Barr, who delivered his remarks to students at the University of Notre Dame’s law school, drew attention to the comprehensive effort to drive away religion and traditional moral systems in society and to push secularism in their place.

“We see the growing ascendancy of secularism and the doctrine of moral relativism,” Barr said.

He said that the forces of secularism are using mass media and popular culture, the promotion of greater reliance on government intervention for social problems, and the use of legal and judicial institutions to eliminate traditional moral norms.

Barr explored several of the consequences of “this moral upheaval,” highlighting its effect on all parts of society.

“Along with the wreckage of the family, we are seeing record levels of depression and mental illness, dispirited young people, soaring suicide rates, increasing numbers of angry and alienated young males, an increase in senseless violence, and a deadly drug epidemic,” he said.

“Over 70,000 people die a year from drug overdoses,” he said. “But I won’t dwell on the bitter results of the new secular age. Suffice it to say that the campaign to destroy the traditional moral order has coincided, and, as I believe, has brought with it, immense suffering and misery.”

Barr said religion has come under increasing attack over the past 50 years, underscoring how secularists are using society’s institutions to systematically destroy religion and stifle opposing views.

“Secularists and their allies have marshaled all the forces of mass communication, popular culture, the entertainment industry, and academia in an unremitting assault on religion and traditional values. These instruments are used not only to affirmatively promote secular orthodoxy but also to drown out and silence opposing voices,” he said.

He said that people are moving away from “micro-morality” observed by Christians, a system of morality that seeks to transform the world by focusing on their own personal morality and transformation. Instead, he said the modern secularists are pushing a “macromorality,” which focuses on political causes and collective actions to address social problems.

“In the past, when societies are threatened by moral chaos, the overall social cost of licentiousness and irresponsible personal conduct become so high that society ultimately recoils and reevaluates the path it is on,” Barr said.

“But today, in the face of all the increasing pathologies, instead of addressing the underlying cause, we have cast the state in the role as the alleviator of bad consequences. We call on the state to mitigate the social costs of personal conduct and irresponsibility. So the reaction to growing illegitimacy is not sexual responsibility but abortion; the reaction to drug addiction is safe injection sites.”
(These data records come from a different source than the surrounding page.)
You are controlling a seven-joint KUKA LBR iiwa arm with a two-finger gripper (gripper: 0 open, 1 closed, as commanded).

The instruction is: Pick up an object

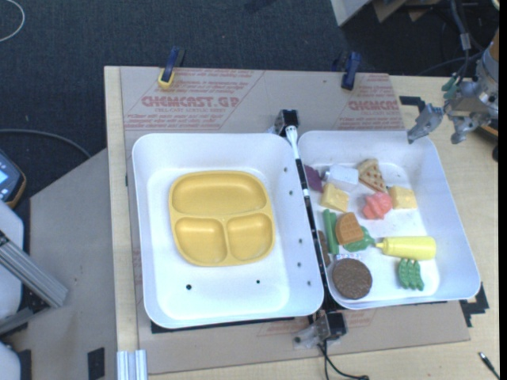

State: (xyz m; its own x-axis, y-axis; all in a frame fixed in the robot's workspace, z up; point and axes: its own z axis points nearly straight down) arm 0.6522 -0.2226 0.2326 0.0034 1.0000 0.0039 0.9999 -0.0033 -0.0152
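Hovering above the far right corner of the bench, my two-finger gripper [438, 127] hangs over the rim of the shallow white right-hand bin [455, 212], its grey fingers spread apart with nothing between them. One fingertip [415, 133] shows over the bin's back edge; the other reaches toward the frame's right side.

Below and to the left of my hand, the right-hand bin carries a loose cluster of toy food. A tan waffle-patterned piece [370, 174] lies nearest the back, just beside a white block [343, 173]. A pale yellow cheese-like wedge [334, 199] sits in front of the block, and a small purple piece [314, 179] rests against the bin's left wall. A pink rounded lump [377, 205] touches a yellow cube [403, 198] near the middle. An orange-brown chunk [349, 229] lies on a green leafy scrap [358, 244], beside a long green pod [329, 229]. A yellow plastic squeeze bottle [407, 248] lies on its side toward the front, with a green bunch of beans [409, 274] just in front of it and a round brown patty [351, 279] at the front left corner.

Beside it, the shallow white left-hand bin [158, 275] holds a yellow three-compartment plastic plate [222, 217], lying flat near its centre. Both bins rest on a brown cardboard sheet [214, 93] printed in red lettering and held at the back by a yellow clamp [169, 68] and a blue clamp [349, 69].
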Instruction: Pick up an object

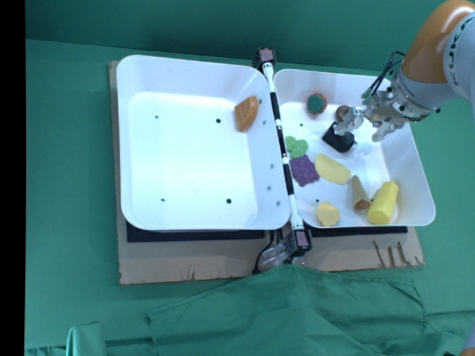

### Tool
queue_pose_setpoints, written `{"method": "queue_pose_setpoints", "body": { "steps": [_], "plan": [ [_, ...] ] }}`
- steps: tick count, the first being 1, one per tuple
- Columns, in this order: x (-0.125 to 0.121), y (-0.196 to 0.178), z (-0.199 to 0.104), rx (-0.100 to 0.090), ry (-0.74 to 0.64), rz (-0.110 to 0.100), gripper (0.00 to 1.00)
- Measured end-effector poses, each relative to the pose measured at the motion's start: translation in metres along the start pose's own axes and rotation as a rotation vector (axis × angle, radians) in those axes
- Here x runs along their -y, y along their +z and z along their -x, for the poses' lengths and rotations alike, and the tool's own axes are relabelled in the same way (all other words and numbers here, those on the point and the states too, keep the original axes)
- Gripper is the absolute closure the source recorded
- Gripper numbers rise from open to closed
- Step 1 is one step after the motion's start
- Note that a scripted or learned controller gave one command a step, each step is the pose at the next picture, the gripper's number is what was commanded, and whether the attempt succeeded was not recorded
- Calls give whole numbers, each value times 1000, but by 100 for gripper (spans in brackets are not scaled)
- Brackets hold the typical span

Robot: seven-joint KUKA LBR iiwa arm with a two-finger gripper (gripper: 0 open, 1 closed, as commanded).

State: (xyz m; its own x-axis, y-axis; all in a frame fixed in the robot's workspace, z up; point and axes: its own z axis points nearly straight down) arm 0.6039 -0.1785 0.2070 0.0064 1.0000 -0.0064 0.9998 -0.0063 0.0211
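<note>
My gripper (381,120) hangs over the upper right part of the right bin (415,176), reaching in from the right. A small brown round thing (343,113) sits just to its left; I cannot tell whether it touches the gripper. The right bin also holds a green and red round piece (317,104), a green bunch (296,146), a purple bunch of grapes (303,170), a yellow oblong (332,168), a brown cone (359,192), a yellow cylinder (383,202) and an orange-yellow chunk (327,213). An orange waffle-like piece (246,113) lies in the left bin (148,87).
A black and white divider rail (282,147) runs between the two bins. Both bins rest on a cardboard sheet (185,273) on green cloth. Folded green cloth (297,310) bunches up at the front.
</note>
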Motion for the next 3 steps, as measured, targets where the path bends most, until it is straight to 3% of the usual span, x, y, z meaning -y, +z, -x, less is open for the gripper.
{"method": "queue_pose_setpoints", "body": {
  "steps": [1,2,3],
  "plan": [
    [-37,-101,10,1,-5,-5,0],
    [-46,4,3,-7,-4,-30,0],
    [-57,21,9,-3,-4,-21,0]
  ]
}}
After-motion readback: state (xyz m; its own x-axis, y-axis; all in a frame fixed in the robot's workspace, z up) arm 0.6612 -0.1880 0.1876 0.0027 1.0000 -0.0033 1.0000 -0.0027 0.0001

“The call comes for more and more social programs to deal with this wreckage, and while we think we are resolving problems, we [actually] are underwriting them.”
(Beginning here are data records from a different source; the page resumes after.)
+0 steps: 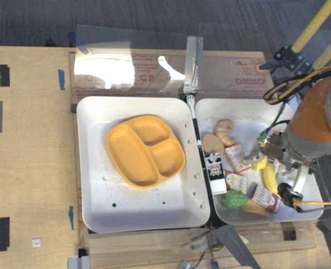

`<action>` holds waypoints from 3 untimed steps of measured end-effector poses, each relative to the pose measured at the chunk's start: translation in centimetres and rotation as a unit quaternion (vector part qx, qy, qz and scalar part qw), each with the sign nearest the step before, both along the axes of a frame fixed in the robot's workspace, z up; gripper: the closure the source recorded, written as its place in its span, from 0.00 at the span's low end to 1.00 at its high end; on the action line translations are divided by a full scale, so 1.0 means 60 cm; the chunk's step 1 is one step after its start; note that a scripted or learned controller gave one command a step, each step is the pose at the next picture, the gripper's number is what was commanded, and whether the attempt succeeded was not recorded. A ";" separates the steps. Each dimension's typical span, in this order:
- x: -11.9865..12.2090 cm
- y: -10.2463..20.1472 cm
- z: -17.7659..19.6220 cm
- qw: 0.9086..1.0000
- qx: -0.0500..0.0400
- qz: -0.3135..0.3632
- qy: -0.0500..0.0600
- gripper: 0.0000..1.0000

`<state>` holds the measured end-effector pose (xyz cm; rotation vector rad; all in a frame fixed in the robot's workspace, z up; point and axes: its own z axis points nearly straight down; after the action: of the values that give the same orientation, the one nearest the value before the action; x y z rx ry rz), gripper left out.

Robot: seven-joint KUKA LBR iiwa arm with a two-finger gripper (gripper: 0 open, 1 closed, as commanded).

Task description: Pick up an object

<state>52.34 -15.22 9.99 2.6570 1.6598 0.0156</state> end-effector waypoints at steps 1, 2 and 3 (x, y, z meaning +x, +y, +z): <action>0.003 0.002 0.018 1.000 0.000 0.000 -0.002 1.00; 0.105 0.097 0.259 0.995 0.003 -0.104 0.003 1.00; 0.155 0.079 0.164 0.992 0.001 -0.128 0.010 1.00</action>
<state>61.65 -10.49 19.86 2.8583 1.3116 -0.0108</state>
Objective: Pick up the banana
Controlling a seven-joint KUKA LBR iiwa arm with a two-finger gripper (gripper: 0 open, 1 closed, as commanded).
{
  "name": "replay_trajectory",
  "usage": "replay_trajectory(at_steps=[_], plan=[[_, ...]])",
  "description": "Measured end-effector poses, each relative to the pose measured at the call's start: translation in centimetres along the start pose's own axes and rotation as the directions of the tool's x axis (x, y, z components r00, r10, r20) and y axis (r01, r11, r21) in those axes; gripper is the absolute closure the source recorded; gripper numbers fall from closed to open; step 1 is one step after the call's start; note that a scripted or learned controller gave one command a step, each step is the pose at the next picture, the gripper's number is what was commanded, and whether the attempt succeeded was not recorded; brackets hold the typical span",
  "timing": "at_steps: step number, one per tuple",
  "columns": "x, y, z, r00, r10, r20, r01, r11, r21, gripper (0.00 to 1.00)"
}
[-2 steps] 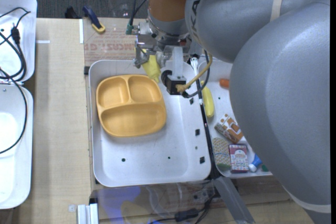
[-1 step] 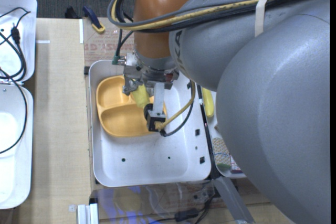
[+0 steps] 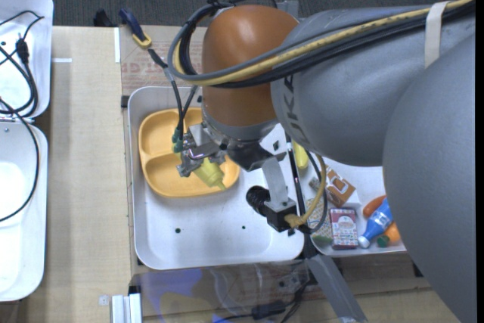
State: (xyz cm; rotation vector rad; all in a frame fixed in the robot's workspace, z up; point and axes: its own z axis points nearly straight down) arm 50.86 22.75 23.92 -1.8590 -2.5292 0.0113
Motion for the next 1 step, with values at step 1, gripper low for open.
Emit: replay_trajectory(at_steps=[1], plan=[[-1.51, 1.01, 1.21, 0.999, 0.051, 0.000, -0.051, 0.999, 0.000, 1.00]])
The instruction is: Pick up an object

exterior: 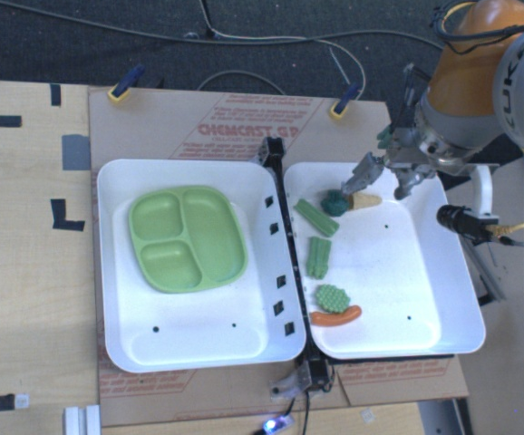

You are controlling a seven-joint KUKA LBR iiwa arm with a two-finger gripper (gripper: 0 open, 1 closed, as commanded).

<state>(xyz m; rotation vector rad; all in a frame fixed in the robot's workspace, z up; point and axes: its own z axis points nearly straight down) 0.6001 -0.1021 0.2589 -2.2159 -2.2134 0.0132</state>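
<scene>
White bin [425,333], fingers [384,180] astride cone [363,201]

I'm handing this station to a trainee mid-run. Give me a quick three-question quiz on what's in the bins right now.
1. True or false: the green divided plate lies in the left bin.
2. Which item lies nearest the front rim of the right bin? A) orange sausage-shaped toy B) dark green round toy C) ridged green block
3. Fill in: the end effector hangs over the ____ part of the right bin.

Key: 1 true; 2 A; 3 back
</scene>
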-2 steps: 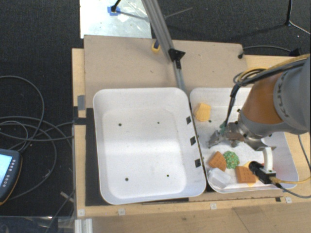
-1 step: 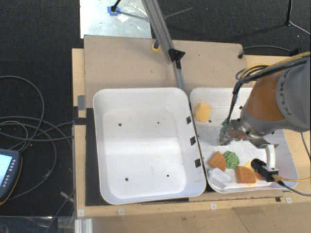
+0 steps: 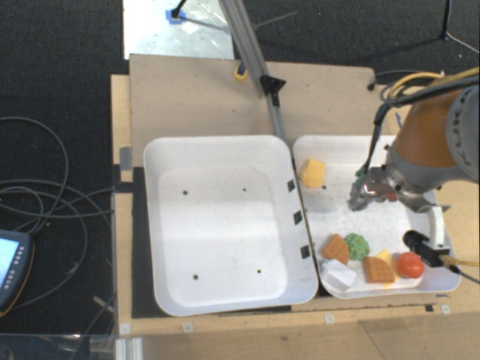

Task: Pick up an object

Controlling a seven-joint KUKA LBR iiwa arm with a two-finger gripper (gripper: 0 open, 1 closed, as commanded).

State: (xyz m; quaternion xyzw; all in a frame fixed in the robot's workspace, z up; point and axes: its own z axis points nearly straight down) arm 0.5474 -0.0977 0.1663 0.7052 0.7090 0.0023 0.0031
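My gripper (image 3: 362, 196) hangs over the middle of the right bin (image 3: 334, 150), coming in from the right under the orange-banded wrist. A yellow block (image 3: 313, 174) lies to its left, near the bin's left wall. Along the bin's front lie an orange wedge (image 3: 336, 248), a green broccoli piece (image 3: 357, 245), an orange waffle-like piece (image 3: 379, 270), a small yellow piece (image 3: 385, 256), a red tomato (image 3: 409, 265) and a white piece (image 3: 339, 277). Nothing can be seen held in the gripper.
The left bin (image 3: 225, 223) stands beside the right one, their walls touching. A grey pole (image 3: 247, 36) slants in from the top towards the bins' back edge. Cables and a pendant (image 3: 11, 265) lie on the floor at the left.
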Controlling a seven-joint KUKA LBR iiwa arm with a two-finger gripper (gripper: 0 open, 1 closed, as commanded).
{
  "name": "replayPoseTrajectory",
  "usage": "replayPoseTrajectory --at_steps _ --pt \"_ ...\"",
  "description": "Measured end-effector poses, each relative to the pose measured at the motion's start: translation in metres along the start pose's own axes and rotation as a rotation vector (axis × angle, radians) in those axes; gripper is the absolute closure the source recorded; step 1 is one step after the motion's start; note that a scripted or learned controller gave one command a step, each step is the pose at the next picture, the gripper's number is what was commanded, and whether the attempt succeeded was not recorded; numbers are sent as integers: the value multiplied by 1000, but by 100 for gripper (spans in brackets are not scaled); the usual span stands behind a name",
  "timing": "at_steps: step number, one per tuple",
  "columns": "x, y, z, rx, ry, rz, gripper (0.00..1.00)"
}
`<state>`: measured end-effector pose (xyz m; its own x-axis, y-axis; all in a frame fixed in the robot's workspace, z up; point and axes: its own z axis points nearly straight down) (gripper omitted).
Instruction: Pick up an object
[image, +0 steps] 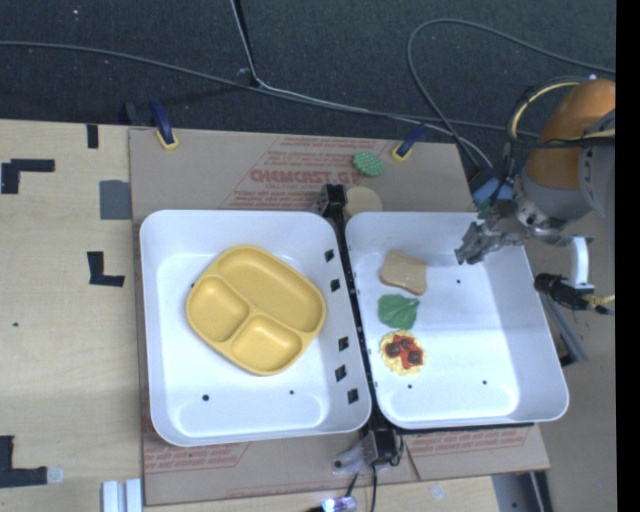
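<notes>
Three small items lie in the right bin (500, 400) near its left wall: a tan bread slice (403, 271), a green leaf (398, 311) below it, and a yellow piece with red topping (402, 353) further toward the front. My gripper (476, 246) hangs over the bin's far right part, well to the right of the bread slice and apart from it. Nothing shows between its dark fingers, and the view is too small to tell how they stand.
The left bin (165, 300) holds a yellow sectioned plate (256, 309). A small green item (368, 163) lies on the cardboard behind the bins. Black clips run along the divider between the bins. Cables cross the dark floor at the back.
</notes>
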<state>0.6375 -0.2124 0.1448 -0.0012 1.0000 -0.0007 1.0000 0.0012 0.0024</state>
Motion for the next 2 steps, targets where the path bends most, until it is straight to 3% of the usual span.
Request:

He also pointed out how the law has been used to “break down traditional moral values and establish moral relativism as the new orthodoxy,” giving the example of how laws have been used to aggressively force religious people and entities to subscribe to practices and policies that are antithetical to their faith.
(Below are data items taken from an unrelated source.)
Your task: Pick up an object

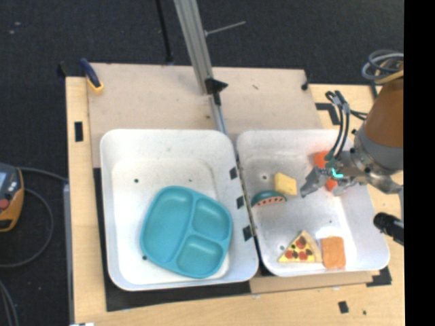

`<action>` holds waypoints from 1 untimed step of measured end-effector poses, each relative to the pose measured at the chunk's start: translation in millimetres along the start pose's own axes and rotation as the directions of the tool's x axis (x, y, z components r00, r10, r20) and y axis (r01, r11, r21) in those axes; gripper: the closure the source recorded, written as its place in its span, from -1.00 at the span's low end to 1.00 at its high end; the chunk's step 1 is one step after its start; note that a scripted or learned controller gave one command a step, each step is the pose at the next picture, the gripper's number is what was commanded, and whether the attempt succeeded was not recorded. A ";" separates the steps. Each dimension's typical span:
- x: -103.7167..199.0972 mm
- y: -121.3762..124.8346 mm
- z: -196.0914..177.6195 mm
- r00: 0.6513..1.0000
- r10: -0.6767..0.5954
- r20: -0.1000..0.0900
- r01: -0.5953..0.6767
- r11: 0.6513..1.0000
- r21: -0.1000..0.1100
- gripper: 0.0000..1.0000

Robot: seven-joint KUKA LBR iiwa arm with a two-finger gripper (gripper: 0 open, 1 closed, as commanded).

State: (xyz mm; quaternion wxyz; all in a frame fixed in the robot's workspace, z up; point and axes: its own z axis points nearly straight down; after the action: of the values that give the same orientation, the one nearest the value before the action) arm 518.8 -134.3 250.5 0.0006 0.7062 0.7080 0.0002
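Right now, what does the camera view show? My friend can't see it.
A grey robot arm's gripper hangs over the right white bin, near a yellow block, a pizza slice toy, an orange piece and a watermelon slice toy. The left white bin holds a teal divided plate.

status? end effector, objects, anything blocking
End effector low over right bin, nothing seen between its fingers. Yellow block just beside it; pizza slice and orange piece nearer the front. Nothing blocking the block.

Smooth teal plastic tray
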 end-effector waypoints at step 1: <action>0.0 0.2 -0.3 1.000 0.000 0.000 0.000 1.000 -0.001 -1.00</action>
State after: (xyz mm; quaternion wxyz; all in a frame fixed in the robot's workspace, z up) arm 519.0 -134.3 250.8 0.0009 0.7061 0.7081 0.0004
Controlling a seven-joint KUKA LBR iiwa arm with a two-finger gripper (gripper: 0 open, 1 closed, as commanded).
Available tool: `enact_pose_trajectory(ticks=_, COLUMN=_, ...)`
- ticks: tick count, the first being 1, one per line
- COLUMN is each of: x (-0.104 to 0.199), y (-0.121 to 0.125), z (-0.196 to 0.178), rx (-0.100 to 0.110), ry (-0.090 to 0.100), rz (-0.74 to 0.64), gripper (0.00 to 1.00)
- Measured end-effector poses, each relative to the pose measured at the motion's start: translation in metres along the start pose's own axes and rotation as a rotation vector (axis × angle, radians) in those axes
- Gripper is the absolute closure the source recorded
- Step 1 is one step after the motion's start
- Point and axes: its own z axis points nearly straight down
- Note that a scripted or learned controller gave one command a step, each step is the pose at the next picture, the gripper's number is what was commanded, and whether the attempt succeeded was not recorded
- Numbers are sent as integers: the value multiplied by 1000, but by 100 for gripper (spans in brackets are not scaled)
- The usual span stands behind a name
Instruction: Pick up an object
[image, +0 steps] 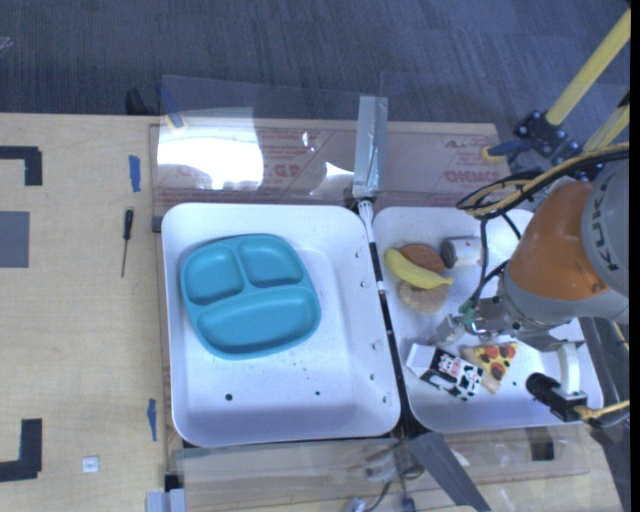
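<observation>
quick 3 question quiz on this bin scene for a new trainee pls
1. True or false: the blue divided plate lies in the left bin.
2. Which item sits nearest the back of the right bin? A) the banana B) the pizza slice toy C) the black and white patterned item
3. Fill in: the arm's orange band hangs over the ____ bin.

Key: 1 true. 2 A, the banana lies toward the back, while the other two are near the front. 3 right.
</observation>
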Motion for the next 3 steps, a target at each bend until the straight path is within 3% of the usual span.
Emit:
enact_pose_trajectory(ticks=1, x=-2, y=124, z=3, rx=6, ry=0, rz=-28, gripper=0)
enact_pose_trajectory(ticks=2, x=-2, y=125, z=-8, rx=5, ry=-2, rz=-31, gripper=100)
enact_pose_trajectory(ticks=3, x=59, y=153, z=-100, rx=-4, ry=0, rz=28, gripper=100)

“The forces of secularism have been continually seeking to eliminate the laws that reflect traditional moral norms,” he said.

Barr also highlighted the role of religion in society, saying it promotes moral discipline while it influences people’s conduct.

“Religion also helps promote moral discipline in society. We’re all fallen. We don’t automatically conform our conduct to moral rules, even when we know that they’re good for us. But religion helps teach, train, and habituate people to want what’s good,” he said.

“It doesn’t do this primarily by formal laws—that is, by coercive power—it does this through moral education and by framing society’s informal rules—the customs and traditions which reflect the wisdom and experience of the ages. In other words, religion helps frame a moral culture within society that instills and reinforces moral discipline.”